Dataset extract below:

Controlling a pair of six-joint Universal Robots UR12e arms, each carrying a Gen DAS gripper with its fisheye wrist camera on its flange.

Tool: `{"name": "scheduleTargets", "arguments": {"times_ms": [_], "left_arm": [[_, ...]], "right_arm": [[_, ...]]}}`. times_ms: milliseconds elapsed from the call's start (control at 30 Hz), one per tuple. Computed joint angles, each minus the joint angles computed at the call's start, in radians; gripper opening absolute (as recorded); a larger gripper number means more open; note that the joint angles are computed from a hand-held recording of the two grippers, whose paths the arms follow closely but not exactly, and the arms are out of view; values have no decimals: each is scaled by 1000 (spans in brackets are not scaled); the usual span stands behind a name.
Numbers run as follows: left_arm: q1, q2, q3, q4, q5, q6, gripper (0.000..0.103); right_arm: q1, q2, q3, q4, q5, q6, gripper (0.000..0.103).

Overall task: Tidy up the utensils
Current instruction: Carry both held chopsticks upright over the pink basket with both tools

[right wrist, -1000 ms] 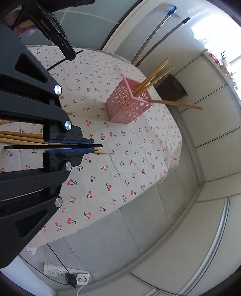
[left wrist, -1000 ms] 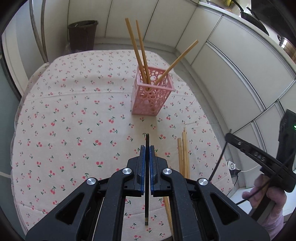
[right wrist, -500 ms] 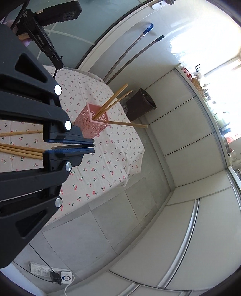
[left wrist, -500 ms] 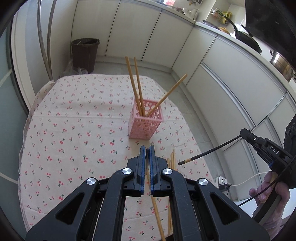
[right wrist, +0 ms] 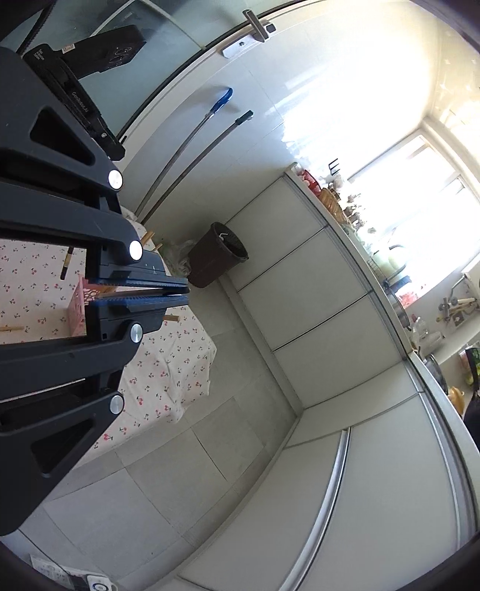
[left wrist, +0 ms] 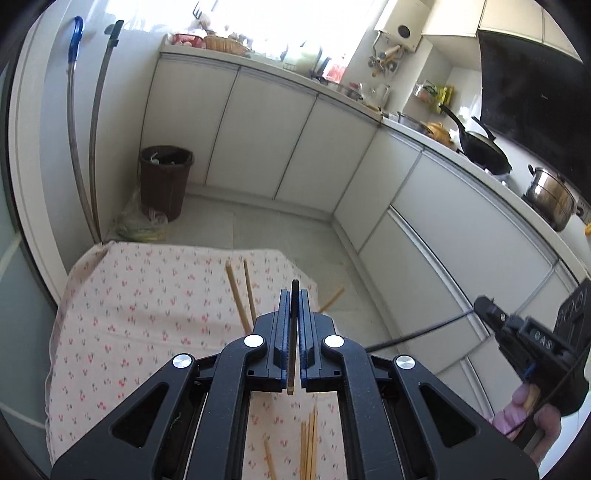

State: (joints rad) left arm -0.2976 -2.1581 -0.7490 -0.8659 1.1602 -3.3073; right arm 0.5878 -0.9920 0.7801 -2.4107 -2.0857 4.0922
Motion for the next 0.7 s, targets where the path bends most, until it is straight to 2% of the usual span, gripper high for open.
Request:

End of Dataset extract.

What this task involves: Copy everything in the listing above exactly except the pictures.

Answer space:
Controlling a pair of six-joint Universal Robots UR12e arms, each carrying a Gen DAS gripper with its fisheye wrist camera on its flange.

Tool: `{"name": "scheduleTargets", "arguments": {"times_ms": [_], "left_arm": [[_, ...]], "right_arm": [[_, ...]]}}`. times_ms: milliseconds elapsed from the call's start (control at 30 Hz), one per tuple. Computed joint angles, each minus the joint angles computed at the call's start, in radians; gripper opening absolute (as recorded); a larger gripper number means more open; note that the joint angles are computed from a hand-held recording of the two grippers, whose paths the arms follow closely but not exactly, and the arms are out of view; values have no decimals: each is scaled by 1000 (spans in brackets are not scaled); the usual span stands behind a name.
Numbers run as follows: left_arm: q1, q2, q3, q4, q5, q6, gripper (0.000..0.103); right_arm: q1, q2, q3, q4, q5, q6, gripper (0.000..0.103).

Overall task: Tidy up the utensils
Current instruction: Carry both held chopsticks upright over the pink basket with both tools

[right wrist, -1000 ms] 
[left wrist, -1000 ms] 
[right wrist, -500 ms] 
[left wrist, -500 ms] 
[right wrist, +0 ms] 
[left wrist, +0 ms] 

State: (joints rad) left arm -0.2976 -2.1581 -0.7490 -0.8659 1.1602 -3.3073; right arm 0.5878 -0.9920 0.7801 -2.4107 -2.0857 4.0922
Motion for the next 0.7 s, targets where the path bends most, until it is straight to 2% of the usual span, gripper high for open.
Request:

This answer is complete as it stands.